Robin Bew, the network's chief economist, told the conference that economic recovery in the United States has been hampered by a series of corporate scandals and a slump on the equity markets, while the European Union is in danger of entering a double-dip recession.
Lois Dougan Tretiak, vice-president and director of the network for China, said China's growth is particularly driven by increasing consumer spending and exports, and stable investment.
"Consumer spending is rising in China as unemployment falls, and China's welfare net is perceptibly stronger," Tretiak remarked. She estimated that consumer spending would grow by about 7 per cent annually in the years up to 2006.

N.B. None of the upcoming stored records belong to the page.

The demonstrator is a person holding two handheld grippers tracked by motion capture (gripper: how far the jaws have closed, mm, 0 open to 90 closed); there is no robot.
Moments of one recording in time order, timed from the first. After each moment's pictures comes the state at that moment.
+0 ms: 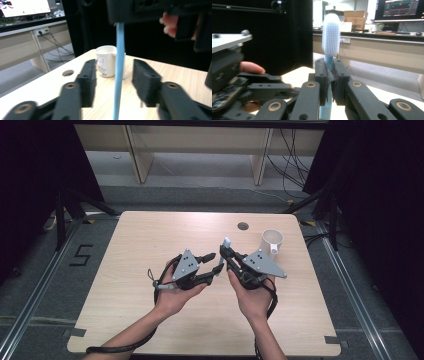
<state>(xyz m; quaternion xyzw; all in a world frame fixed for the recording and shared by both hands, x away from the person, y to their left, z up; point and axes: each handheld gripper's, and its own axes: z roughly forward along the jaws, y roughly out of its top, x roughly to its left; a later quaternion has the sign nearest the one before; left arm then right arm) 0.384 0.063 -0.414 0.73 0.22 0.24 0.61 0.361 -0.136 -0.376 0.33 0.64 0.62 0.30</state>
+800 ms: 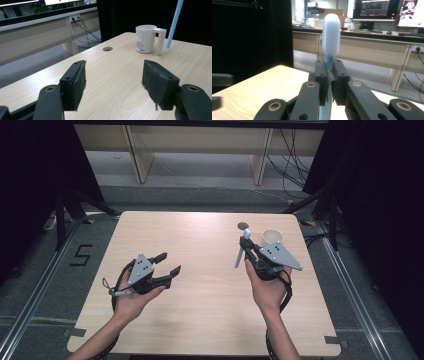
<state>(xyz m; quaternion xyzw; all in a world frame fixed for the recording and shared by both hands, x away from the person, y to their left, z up) 0.376 0.172 -0.430 0.72 0.28 0.30 0.56 0.379 -0.175 -0.369 0.37 0.63 0.58 0.36</state>
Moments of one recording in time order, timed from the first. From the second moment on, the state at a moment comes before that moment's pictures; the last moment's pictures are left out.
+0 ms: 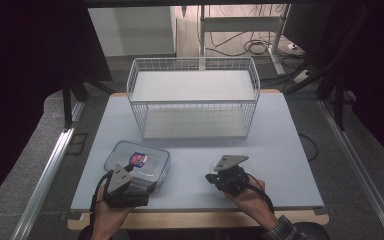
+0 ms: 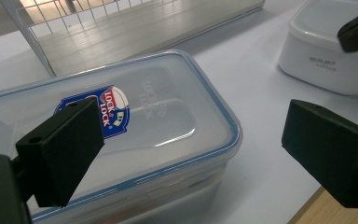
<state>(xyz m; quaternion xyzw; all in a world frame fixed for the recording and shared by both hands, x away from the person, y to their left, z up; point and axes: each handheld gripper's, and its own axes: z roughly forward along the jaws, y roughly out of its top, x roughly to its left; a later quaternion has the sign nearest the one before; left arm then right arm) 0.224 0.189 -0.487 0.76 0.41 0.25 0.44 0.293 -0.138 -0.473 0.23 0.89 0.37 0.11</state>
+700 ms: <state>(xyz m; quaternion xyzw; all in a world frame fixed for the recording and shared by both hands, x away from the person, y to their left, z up) 0.224 0.187 -0.489 0.77 0.40 0.25 0.43 0.316 -0.188 -0.477 0.31 0.87 0.35 0.16</state>
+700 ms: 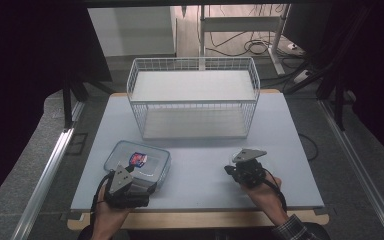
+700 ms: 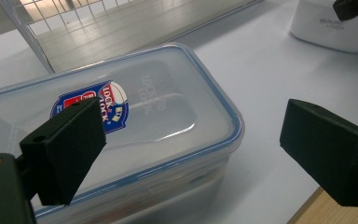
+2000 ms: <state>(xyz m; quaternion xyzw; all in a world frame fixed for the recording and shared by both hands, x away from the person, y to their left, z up) 0.235 0.206 -0.479 0.78 0.40 0.26 0.40 0.363 -0.271 -0.469 0.42 0.80 0.37 0.21</state>
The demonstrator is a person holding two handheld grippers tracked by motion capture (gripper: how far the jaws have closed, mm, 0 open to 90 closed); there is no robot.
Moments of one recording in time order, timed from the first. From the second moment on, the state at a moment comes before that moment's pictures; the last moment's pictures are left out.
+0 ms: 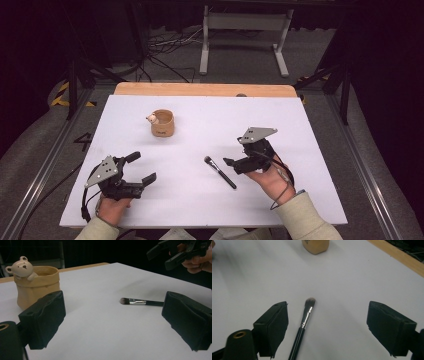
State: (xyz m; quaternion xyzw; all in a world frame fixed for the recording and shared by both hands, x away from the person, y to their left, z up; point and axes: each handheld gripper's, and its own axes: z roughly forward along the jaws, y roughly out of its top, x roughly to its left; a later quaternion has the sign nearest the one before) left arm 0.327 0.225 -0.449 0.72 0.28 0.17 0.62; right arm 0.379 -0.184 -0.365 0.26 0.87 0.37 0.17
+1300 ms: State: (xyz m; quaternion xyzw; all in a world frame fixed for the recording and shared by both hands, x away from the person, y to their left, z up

Connie Bolland, a Hong Kong-based regional economist for the network, told the media that the predictions are good news for the economy of the Hong Kong Special Administrative Region.
She said the current challenge for Hong Kong is to evolve a complementary growth model whereby it can both lead and gain from the mainland's growth, especially in South China.
The Economic Corporate Network is run by the Economist Group, publisher of the British weekly magazine The Economist.